The Hawaiian cruisers, being built at the Ingalls Shipbuilding Co. yard in Pascagoula, Miss., are scheduled for delivery in January 2003 and January 2004. There is an option for three more. The coastal cruisers will be built by Atlantic Marine Inc. in Jacksonville, Fla. with delivery dates in 2001. There also is an option for a third--and thoughts about more.

“We would like to do as many as five to seven of the coastal ships,” Young said.

American Hawaii has a unique position in the Hawaiian tourist market. Although foreign vessels cruise in Hawaii, U.S. law mandates that they make a stop at a foreign port. Because American Hawaii has U.S.-registered ships, it is exempt from that. Nonetheless, it is still a premium-priced cruise since it has to abide by U.S. inspection and labor laws, including paying its crews 80% more than the average crew of a foreign-flagged vessel, Young said.

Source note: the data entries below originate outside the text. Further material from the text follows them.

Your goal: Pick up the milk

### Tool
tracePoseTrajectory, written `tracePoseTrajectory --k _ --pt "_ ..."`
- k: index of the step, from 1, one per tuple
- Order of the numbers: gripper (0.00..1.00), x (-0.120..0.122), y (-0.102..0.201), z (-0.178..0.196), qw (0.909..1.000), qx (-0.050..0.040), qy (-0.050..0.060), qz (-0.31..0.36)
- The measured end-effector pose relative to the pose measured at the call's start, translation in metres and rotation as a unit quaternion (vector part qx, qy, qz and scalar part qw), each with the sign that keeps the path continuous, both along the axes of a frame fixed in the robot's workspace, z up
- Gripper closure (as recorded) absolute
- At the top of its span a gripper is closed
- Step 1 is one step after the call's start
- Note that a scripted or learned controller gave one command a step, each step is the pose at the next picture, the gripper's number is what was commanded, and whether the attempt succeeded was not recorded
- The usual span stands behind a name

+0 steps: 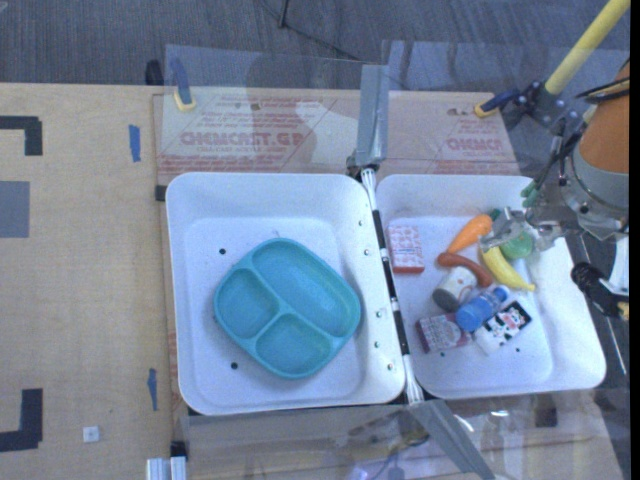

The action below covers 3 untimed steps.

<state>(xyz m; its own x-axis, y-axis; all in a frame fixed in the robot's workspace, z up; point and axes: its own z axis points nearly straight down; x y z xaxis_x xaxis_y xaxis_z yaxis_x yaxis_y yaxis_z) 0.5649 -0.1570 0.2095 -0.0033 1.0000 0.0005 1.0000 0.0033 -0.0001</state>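
The hand, grip state hidden, hovers over the yellow banana; the small white black-spotted milk carton lies just below the banana.

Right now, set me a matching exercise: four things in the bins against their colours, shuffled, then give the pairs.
Things:
1. divided plate
2. carrot
3. banana
4. bottle

Colours:
A. yellow
B. blue
C. turquoise
D. orange

Pairs: 1-C, 2-D, 3-A, 4-B.
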Motion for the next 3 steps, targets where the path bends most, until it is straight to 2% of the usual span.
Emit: tracePoseTrajectory --k 1,2,3 --pt "0.00 -0.067 -0.028 -0.098 0.9882 -0.0011 -0.002 0.153" --pt "1.00 -0.066 -0.030 -0.088 0.9885 -0.0028 -0.004 0.151" --pt "0.00 -0.066 -0.030 -0.088 0.9885 -0.0026 -0.004 0.151"
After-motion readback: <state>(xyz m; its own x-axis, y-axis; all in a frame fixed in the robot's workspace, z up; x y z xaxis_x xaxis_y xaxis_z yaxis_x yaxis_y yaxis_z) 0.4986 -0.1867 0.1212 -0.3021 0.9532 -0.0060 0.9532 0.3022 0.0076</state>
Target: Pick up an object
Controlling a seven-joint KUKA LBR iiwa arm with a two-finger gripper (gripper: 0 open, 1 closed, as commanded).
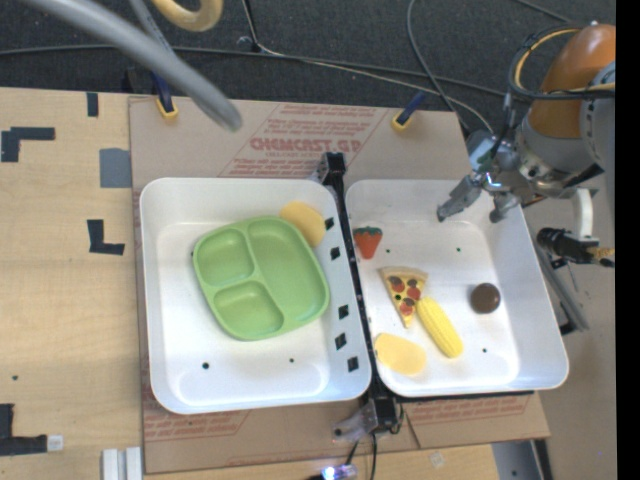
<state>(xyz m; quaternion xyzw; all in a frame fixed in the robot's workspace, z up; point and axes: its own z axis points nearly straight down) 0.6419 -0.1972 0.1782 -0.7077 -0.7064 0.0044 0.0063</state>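
Observation:
My gripper (470, 209) hangs over the far edge of the right bin (525, 268), its two fingers spread open with nothing between them. Below it in that bin lie a red strawberry (368, 240), a pizza slice (404, 290), a yellow corn cob (438, 326), a brown round piece (485, 297) and a pale yellow flat piece (400, 353). The strawberry is to the gripper's left, the brown piece nearer the front.
The left bin (165, 298) holds a green divided plate (260, 275) and a yellow piece (305, 220) by the divider. Black clips (340, 258) join the two bins. A grey hose (150, 38) crosses the upper left. Cables run behind the bins.

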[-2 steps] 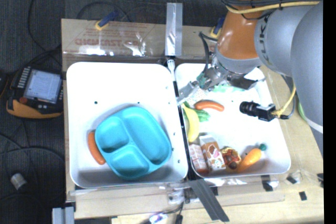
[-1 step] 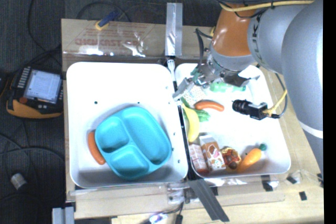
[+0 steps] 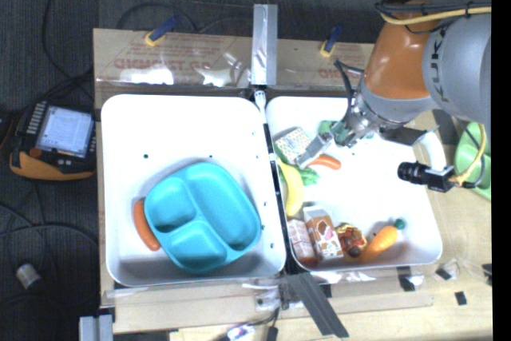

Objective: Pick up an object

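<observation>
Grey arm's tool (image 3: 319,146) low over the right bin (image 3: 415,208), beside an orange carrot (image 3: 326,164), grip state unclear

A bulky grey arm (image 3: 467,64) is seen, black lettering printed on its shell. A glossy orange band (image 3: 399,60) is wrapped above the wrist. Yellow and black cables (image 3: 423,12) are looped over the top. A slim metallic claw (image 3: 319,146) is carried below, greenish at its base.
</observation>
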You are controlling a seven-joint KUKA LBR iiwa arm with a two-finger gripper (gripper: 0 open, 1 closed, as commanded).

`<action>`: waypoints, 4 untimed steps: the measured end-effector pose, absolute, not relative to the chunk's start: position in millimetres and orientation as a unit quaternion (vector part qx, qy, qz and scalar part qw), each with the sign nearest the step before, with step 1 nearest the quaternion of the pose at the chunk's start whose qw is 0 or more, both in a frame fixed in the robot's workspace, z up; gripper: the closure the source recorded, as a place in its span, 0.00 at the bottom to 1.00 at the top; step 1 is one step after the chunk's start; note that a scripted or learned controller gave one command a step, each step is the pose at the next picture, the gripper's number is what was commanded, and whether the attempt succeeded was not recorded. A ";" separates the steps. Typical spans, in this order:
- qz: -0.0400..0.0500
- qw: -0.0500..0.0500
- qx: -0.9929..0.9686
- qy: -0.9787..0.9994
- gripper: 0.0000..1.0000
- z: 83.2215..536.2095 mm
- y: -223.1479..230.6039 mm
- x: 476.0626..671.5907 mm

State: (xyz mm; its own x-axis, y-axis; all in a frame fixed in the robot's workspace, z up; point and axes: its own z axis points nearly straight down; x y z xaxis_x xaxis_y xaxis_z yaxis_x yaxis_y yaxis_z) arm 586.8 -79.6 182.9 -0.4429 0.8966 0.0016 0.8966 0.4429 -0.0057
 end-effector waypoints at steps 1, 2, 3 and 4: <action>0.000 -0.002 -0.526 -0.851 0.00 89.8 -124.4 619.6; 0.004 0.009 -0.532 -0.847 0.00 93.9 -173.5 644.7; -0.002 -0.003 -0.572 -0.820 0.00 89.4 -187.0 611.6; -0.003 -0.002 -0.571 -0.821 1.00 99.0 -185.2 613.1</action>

The coastal cruisers, which will have a steamboat style without the paddle wheel, will be part of the Delta Queen steamboat fleet, which includes the Delta Queen, a national historic landmark; the Mississippi Queen; and the world’s largest steamboat, the American Queen. Plans call for a new riverboat, the Columbia Queen, to be launched on the Columbia, Snake and Willamette rivers in the Pacific Northwest in April.